Hydration

The ability to deliver nutrition and hydration artificially is a powerful tool; in many clinical settings patient weight, nitrogen balance, visceral protein markers, and other parameters are favorably affected. While it has been difficult to document impact on survival in many clinical settings, artificial nutrition and hydration have become an essential component of multidisciplinary care in acutely ill or injured patients.

The means for providing nutrition and fluids under these circumstances are twofold. One is parenteral nutrition, called total parenteral nutrition (TPN). Fluid and nutrients are administered intravenously, most often via a large central vein accessed by a catheter placed using a minor surgical or radiological procedure. The other is enteral nutrition, in which nutrients are artificially pumped into the stomach or small intestine through a transnasal tube or ostomy (gastrostomy, jejunostomy). While nutritional goals can often be met with either method, TPN is costly and subject to complications, particularly infection. Unless precluded by medical conditions, enteral feeding is most often chosen when non-oral feeding is to be initiated.

The benefits of generally short-term nutritional support can be significant. Not surprisingly, as a result of these experiences, chronic, indefinite use of enteral feeding has been proposed for patients who have permanently lost the ability to take in adequate calories. However, the benefits of long-term enteral feeding in many settings have, for the most part, not been defined in controlled clinical trials. While observational studies with case-control or cohort design have provided insight into this area, ultimately, a decision to live with enteral tube feedings when oral intake ability has been lost or impaired becomes an individual one and personal values can be a critical variable. Advanced dementia, terminal cancer, and catastrophic neurological injury are clinical circumstances in which this option is often considered.

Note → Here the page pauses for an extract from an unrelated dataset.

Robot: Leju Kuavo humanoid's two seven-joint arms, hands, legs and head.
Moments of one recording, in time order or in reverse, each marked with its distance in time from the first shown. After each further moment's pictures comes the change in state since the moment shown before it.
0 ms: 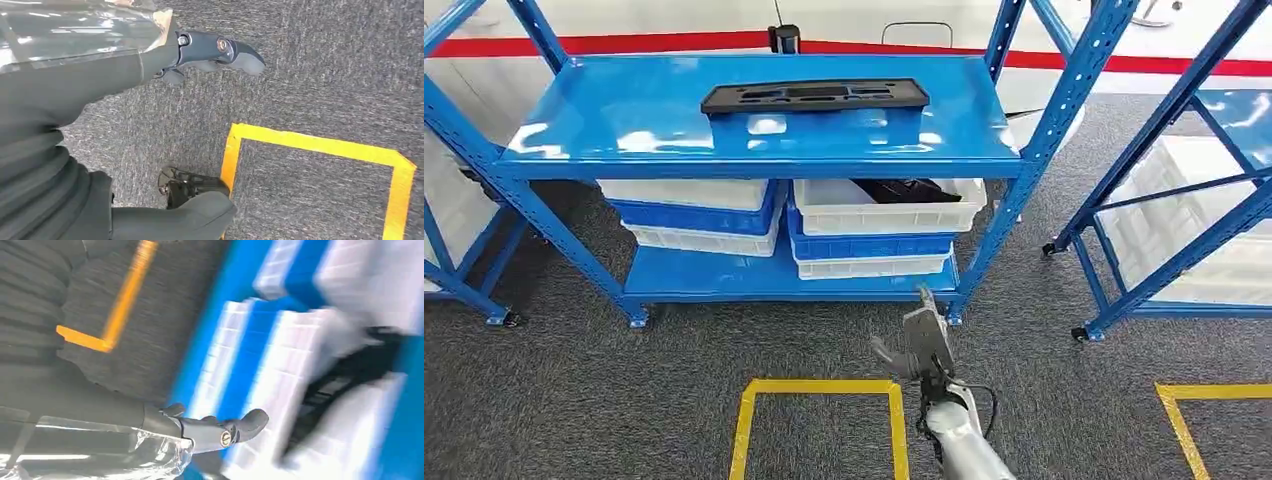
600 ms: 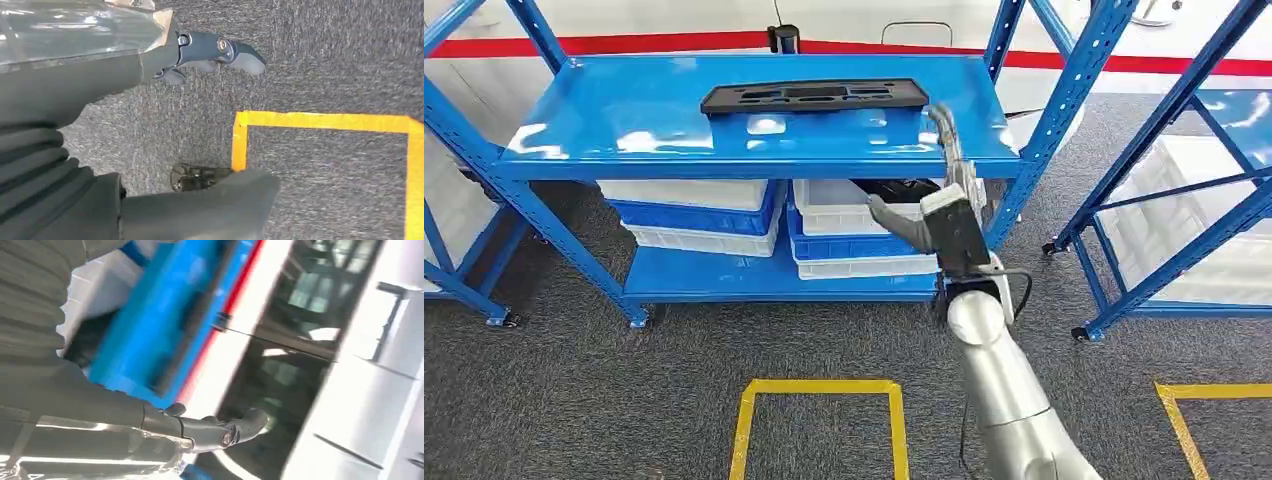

In the past, when long-term artificial feeding was considered, surgical gastrostomy provided enteral access. This has been largely replaced by endoscopic gastrostomy that can be performed, if necessary, at the bedside. This technique does not require general anesthesia, has less associated morbidity, and can be performed for a fraction of the cost of that for surgical techniques. Endoscopic placement, or percutaneous endoscopic gastrostomy (PEG), was first reported by Michael Gauderer in pediatric patients. It has since been adapted to many clinical situations, involving patients of all ages who are unable to eat and are thought to need nutritional support. In the Medicare population alone, PEG procedures more than doubled from 1991 to 1999, numbering more than 160,000 annually.